I guess this is my explenation for what I did get from the proof
http://bildr.no/view/1035536
But actually i wanted to prove that
[tex]\sqrt[n]{c^m}\sqrt[n]{d^m}=c^{m/n}d^{m/n}[/tex] (I)
dealing with integers when working with powers and roots are much simpler because it is easier to think about a number multiplied by itself n times and the nth roth of a number because it has to be a number one gets by doing that.
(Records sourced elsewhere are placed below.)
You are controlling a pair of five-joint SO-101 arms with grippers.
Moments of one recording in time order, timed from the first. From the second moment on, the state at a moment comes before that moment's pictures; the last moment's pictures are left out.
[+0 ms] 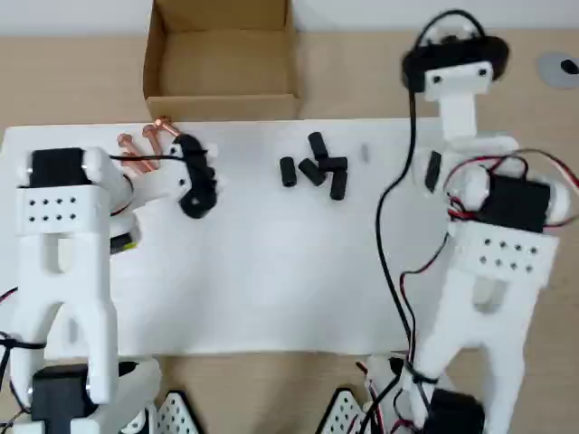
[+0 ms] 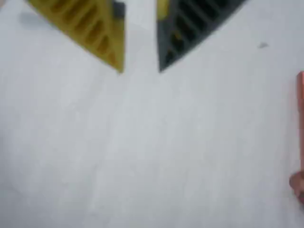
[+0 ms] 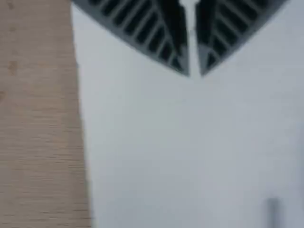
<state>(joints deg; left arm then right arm) -9.8 -19.5 11.9 100.1 -90.2 10.0 -30.8 7.7 81.6 8.8</state>
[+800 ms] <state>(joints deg) -21.2 4.9 11.1 74.3 -93.0 20.7 -69.3 51.8 70.3 27.8</state>
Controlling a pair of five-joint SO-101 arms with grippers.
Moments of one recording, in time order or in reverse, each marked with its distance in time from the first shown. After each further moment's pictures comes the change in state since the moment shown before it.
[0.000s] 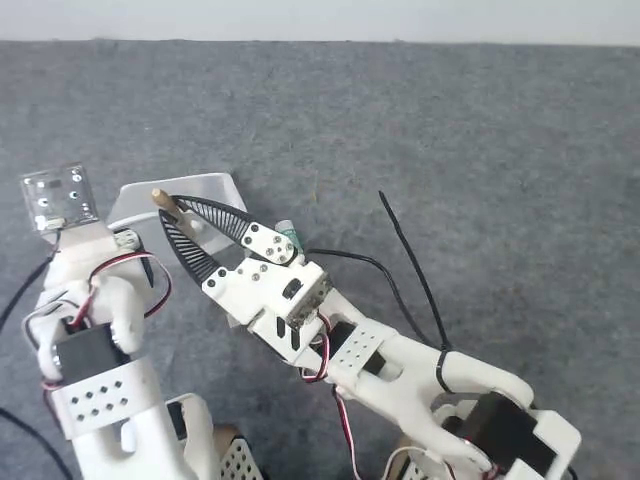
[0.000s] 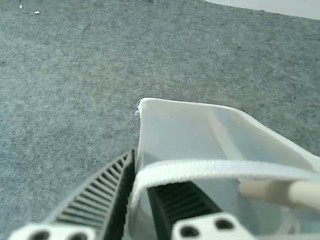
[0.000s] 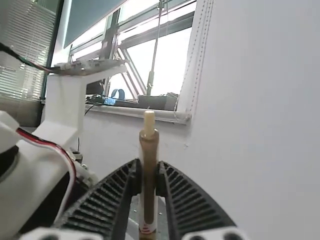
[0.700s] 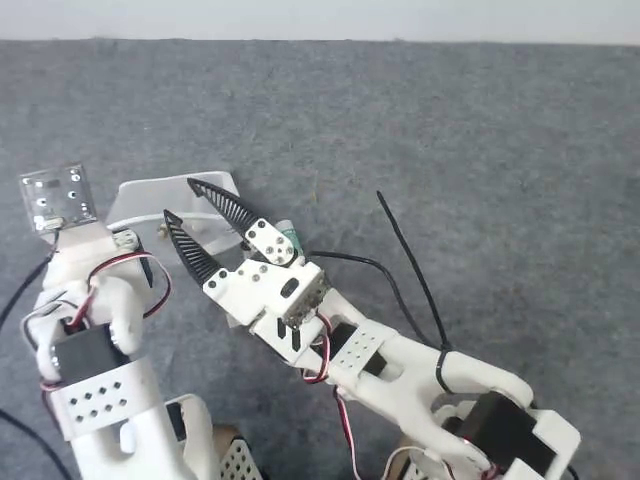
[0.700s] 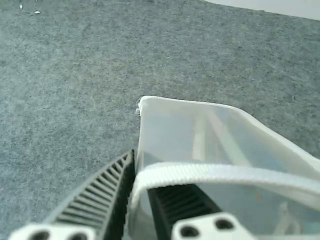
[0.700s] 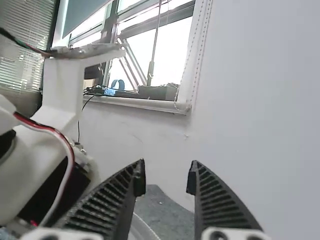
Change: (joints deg) left arm 0.0 0.0 0.0 0.0 0.0; right arm 0.0 0.0 0.9 0.6 0.0
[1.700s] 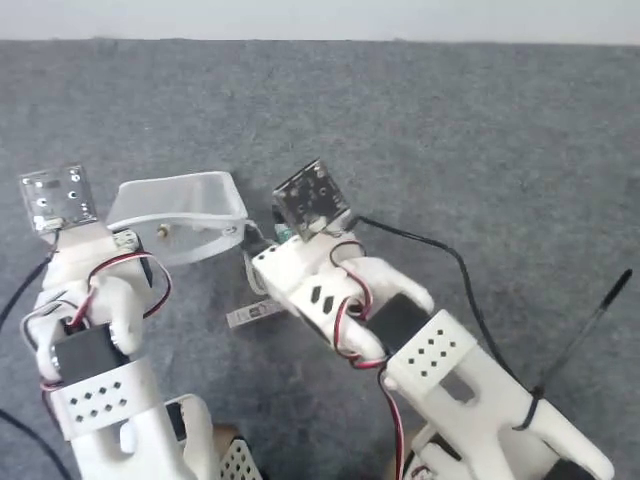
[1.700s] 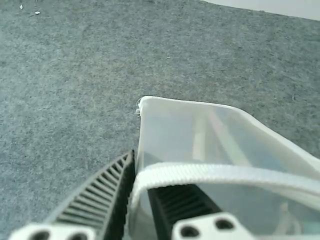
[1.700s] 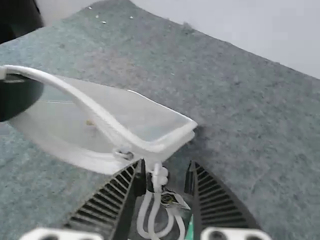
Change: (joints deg) left arm -0.4 0.0 0.0 0.0 0.0; right arm 9.8 -28.3 -13.5 91.5 -11.3
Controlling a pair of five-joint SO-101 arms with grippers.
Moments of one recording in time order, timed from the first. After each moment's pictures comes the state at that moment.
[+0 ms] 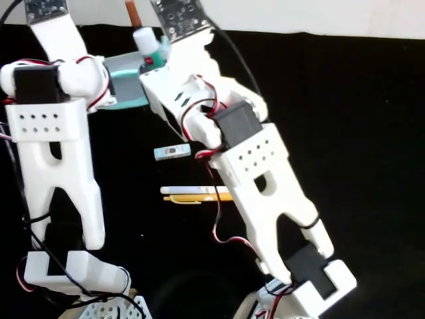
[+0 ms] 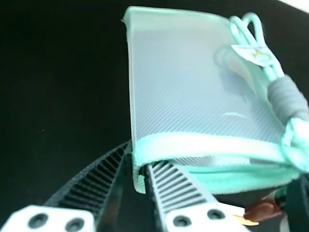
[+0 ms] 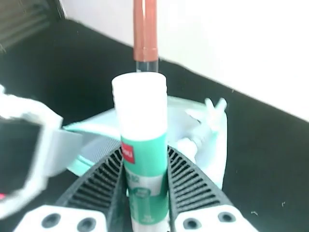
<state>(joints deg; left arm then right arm) -8.6 0.0 -36.0 101.5 17.9 -37.4 -3.9 -24.8 59.2 -1.3</state>
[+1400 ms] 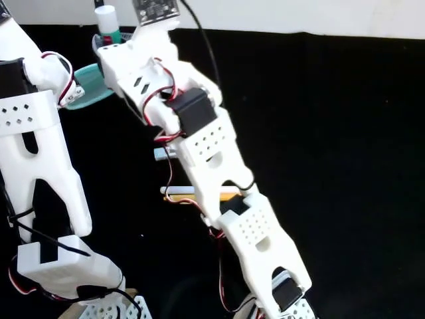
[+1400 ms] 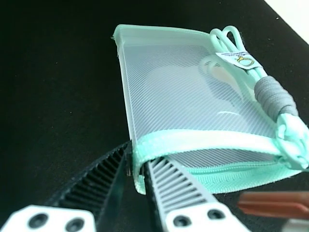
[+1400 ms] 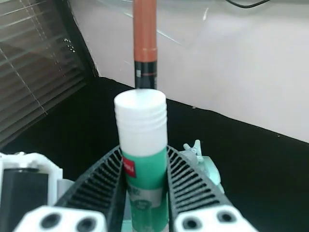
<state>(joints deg) -19.5 4.8 -38.2 101.5 25.8 -41.8 44.5 -94.6 70.2 -11.3</state>
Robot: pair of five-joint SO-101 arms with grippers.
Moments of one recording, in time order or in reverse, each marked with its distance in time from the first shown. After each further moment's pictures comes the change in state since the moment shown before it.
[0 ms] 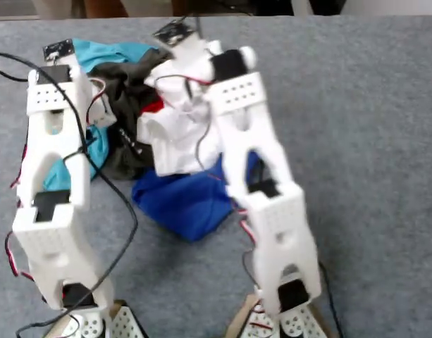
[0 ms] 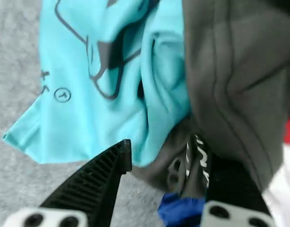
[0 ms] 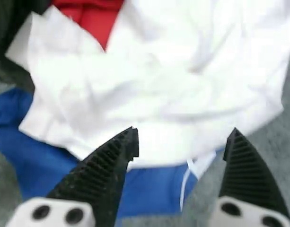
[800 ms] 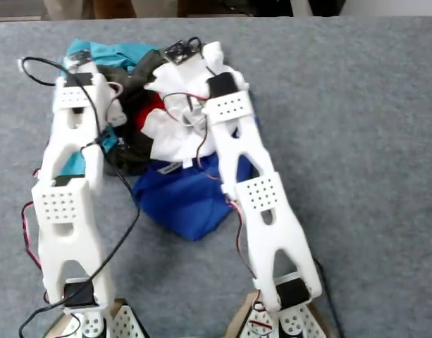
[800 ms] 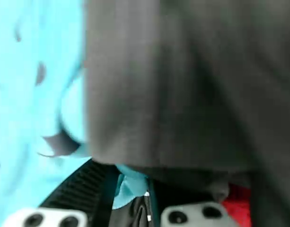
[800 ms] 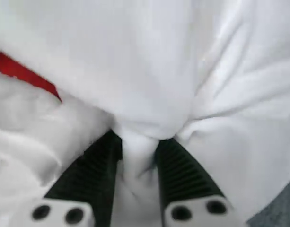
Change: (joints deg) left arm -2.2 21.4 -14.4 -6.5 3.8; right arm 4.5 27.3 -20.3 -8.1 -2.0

If one could prove (I) then one could go from whole integers for n and m on the left side to a fraction on the right side and by that one would always see that one could first find a power and then a root even (or first root then power, to switch order of theese operations is provable) though it is written as the right side of (I)
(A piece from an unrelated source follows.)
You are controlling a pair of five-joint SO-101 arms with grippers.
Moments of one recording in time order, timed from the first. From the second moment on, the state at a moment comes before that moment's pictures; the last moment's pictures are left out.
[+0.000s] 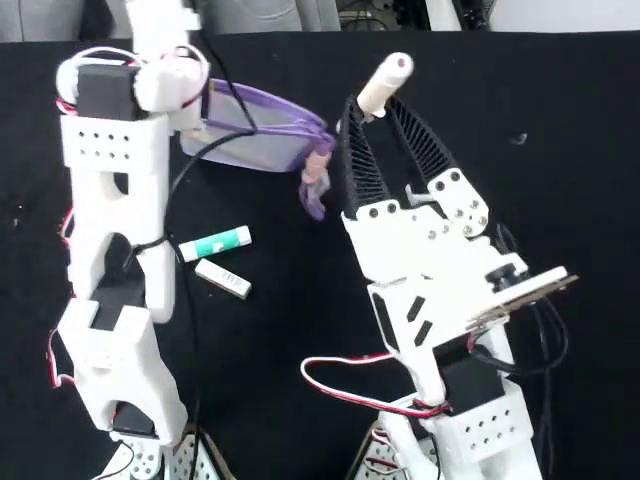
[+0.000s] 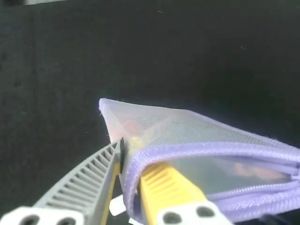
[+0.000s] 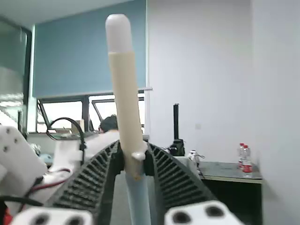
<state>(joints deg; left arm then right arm) 2.3 17.5 -61.6 100.7 -0.5 -20.2 -74.2 57.5 -2.3 -3.6</state>
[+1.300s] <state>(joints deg) 2.7 20.2 -61.6 100.6 0.1 -24.2 -19.8 61.1 -45.2 -5.0</state>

I also did manage from another proof to make this explanation (I) only a matter of showing that
[tex]a^{\frac{1}{n}}a^{\frac{1}{n}}=a^{\frac{2}{n}}[/tex] (vv)
because
http://www.viewdocsonline.com/document/biwlgx
If we use (I)
[tex]\sqrt[n]{ab}=\sqrt[n]{a}\sqrt[n]{b}[/tex]
we could get (II):
[tex]\sqrt[n]{a^m}=\sqrt[n]{aa...a}=y[/tex]
from (I)
[tex]\sqrt[n]{a^m}=\sqrt[n]{a}\sqrt[n]{a}...\sqrt[n]{a}=y[/tex]
we have m [tex]a^{\frac{1}{n}}[/tex]
and
[tex]\sqrt[n]{a}=y^{\frac{1}{m}}[/tex]
and we get (III):
[tex](\sqrt[n]{a})^m=y[/tex]
and from (II) and (III):
[tex](\sqrt[n]{a})^m=y=\sqrt[n]{a^m}[/tex]
but I can't show that (IV):
[tex](\sqrt[n]{a})^m=y=\sqrt[n]{a^m}=a^{\frac{m}{n}}[/tex]
Since I have showed that
[tex](\sqrt[n]{a})^m=\sqrt[n]{a^m}[/tex]
I only need to show that
[tex](\sqrt[n]{a})^m[/tex]
is equal too
[tex]a^{\frac{m}{n}}[/tex]
which is that
[tex](a_1)^{\frac{1}{n}}(a_2)^{\frac{1}{n}}... (a_m)^{\frac{1}{n}}[/tex]
(subscript is only for showing that it is m as)
is equal
[tex]a^{\frac{m}{n}}[/tex]
in other words I need to show
[tex](a)^{\frac{1}{n}}(a)^{\frac{1}{n}}=(a)^{\frac{2}{n}}[/tex]
to show (IV) for any whole positive integer of n and m and any real number of a
then again how to prove (vv)